Why did you keep at it for so long? Did you believe that if you wrote about Syrian refugees the world would look at them differently? Did you hope that readers would empathize? Inhabit a refugee’s skin for a few hours? As if that were some kind of panacea. You still hoped even though it had never happened. At best, you would have written a novel that was an emotional palliative for some couple in suburbia. For a few moments they’d think how
terrible it was for these refugees. They’d get outraged on social media for ten minutes. But then they’d pour another glass of chardonnay. Empathy is overrated.
You were grumbling about your novel. This wasn’t working, that was the worst. Francine stroked your hair. I thought at first that she wasn’t paying any attention since whining is your default state of being and she was reading a book, holding it in her other hand.
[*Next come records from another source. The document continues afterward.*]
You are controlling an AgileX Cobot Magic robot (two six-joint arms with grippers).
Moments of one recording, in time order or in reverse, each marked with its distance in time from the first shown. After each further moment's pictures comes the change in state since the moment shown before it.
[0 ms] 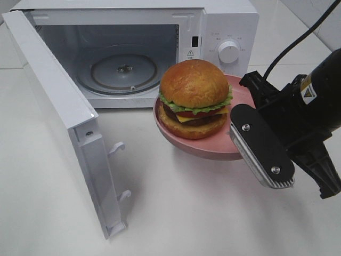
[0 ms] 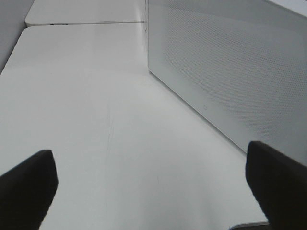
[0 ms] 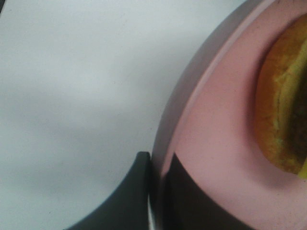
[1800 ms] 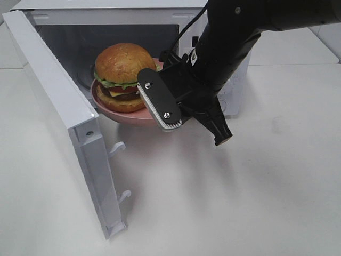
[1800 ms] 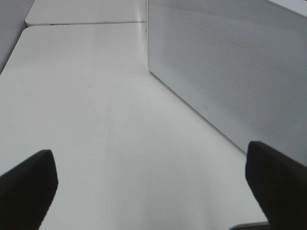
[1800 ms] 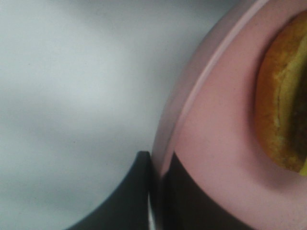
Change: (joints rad) left arm 0.000 0.000 0.000 0.000 0.000 0.000; right arm 0.056 0.467 -0.482 0.078 -0.007 -0.062
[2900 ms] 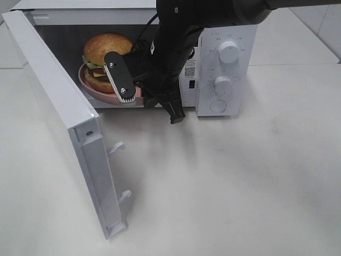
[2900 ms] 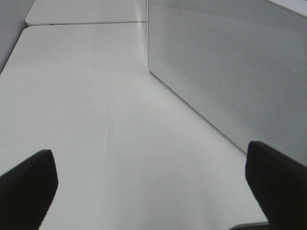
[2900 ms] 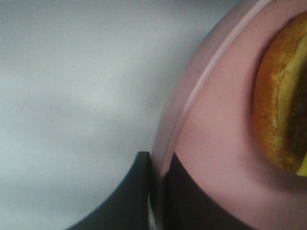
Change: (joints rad) left arm 0.000 0.000 0.000 0.000 0.000 0.000; right arm 0.005 0.289 -0.382 -0.038 0.063 0.131
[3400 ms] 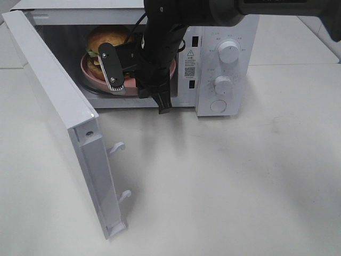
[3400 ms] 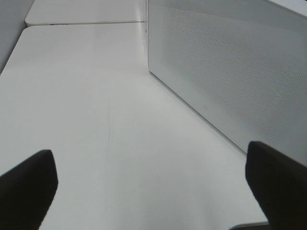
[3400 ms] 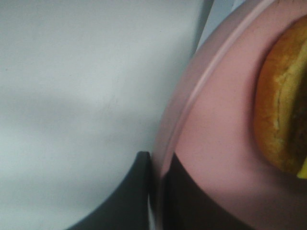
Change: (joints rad) left arm 0.000 0.000 0.000 0.000 0.000 0.000; right arm -0.003 0.123 -0.200 -0.046 0.043 0.090
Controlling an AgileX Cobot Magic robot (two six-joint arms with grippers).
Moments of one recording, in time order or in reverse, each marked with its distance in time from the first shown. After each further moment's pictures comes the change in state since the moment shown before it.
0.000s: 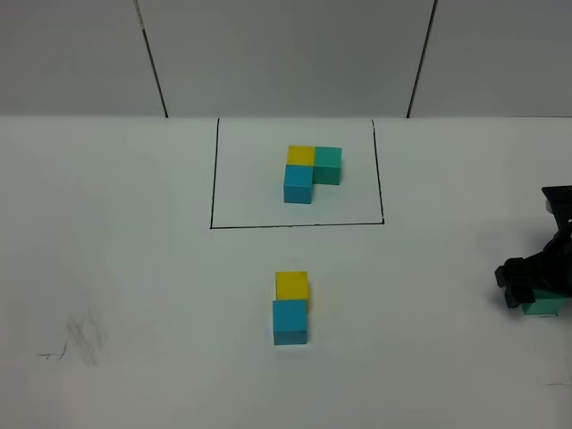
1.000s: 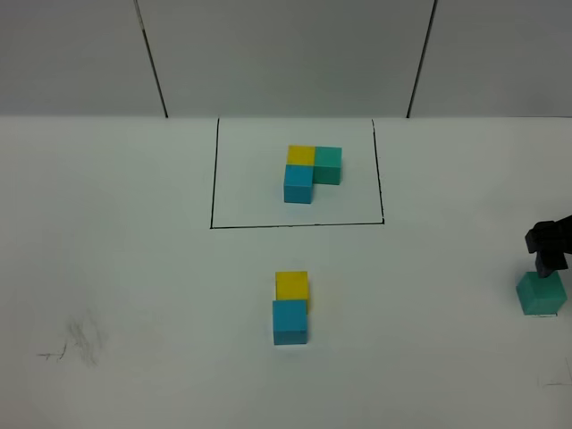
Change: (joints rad) left arm 0.000 0.000 0.000 0.000 0.000 0.000; right arm 0.000 -0.157 -0.104 -0.091 0.255 0.079
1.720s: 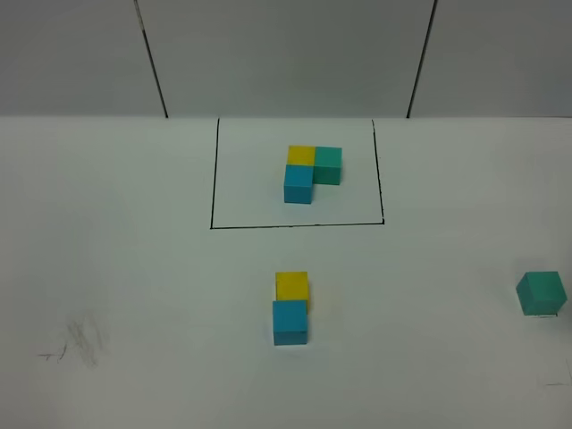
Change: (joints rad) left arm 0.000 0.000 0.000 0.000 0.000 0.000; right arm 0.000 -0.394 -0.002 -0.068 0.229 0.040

In her usual quiet voice, she asked, “Have you considered writing about an American couple in suburbia to help the Syrian refugees? If you did a good job, Syrian refugees would be able to inhabit the skin of Americans, walk in their Cole Haans, empathize with their boredom and angst. I bet Asma would love a book like that.”
You bolted upright, shocking all three of us. You tried to get her to repeat what she said, but she didn’t.
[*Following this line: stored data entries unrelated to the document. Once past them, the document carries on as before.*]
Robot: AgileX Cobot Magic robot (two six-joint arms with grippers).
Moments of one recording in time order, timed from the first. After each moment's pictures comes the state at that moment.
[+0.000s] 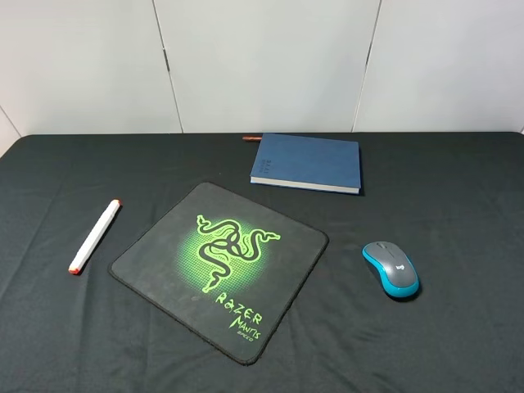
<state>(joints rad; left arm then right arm) -0.02 0.00 -0.48 0.01 1.06 0.00 0.09 0.66 -1.01 -0.04 1.02 -0.05</state>
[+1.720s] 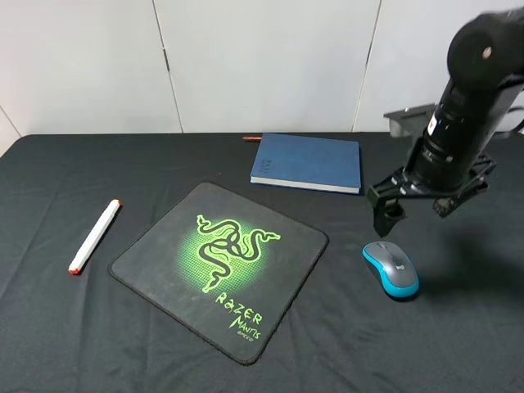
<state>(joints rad) -0.02 0.00 -0.48 0.01 1.06 0.00 0.34 1.66 -1.00 -0.01 0.96 0.04</state>
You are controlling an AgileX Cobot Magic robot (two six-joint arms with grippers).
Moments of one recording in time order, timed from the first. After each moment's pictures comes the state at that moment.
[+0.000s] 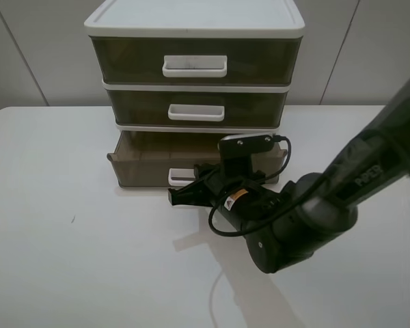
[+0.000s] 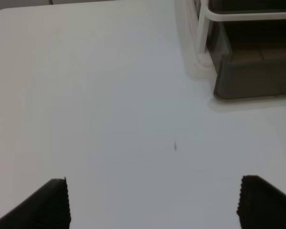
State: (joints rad) left arm 0.04 0.00 -0.50 -0.08 1.06 0.11; right arm 0.92 2.14 -0.71 0.53 -0.97 0.03
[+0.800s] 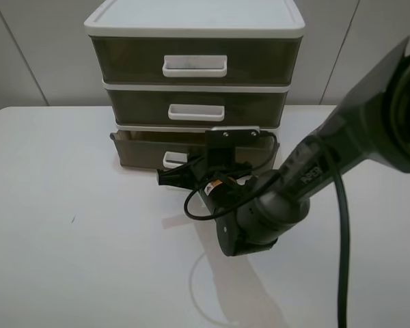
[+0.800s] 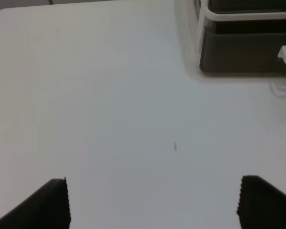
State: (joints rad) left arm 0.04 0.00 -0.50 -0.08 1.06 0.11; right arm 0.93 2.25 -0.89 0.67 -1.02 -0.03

You told me I should write my story. Maybe I could make sense of what was happening since you certainly couldn’t. You were retiring. This writing thing was not for you. I should give it a go. You were not going to write another sentence, not one word. You hated writing more than anything. You could go back to working in a hardware store. Or you would write a novel about a Lebanese Frankenstein who creates a monster out of body parts belonging to victims of suicide bombings, a Shiite left arm, a Sunni right arm, maybe a Catholic brain, a Druze heart. Oh, you could do that one. It could work. Talk about internal struggle. Or you could write a novel about a second-generation Arab American whose Arabic isn’t good but who is hired as an interpreter by the FBI regardless and proceeds to screw everything up royally. You could have fun with that one. A romp, yes, you could do something like that. You threw out one idea after another, each more outrageous, then discarded it. You would give up. Or you would write another novel. No, you could never write about Syrian refugees again. I should do it, you said. Maybe I could understand what happened, you said. I could unravel the mystery and find the key. Maybe I could come to terms with my past and heal my wounds. Ever delusional you.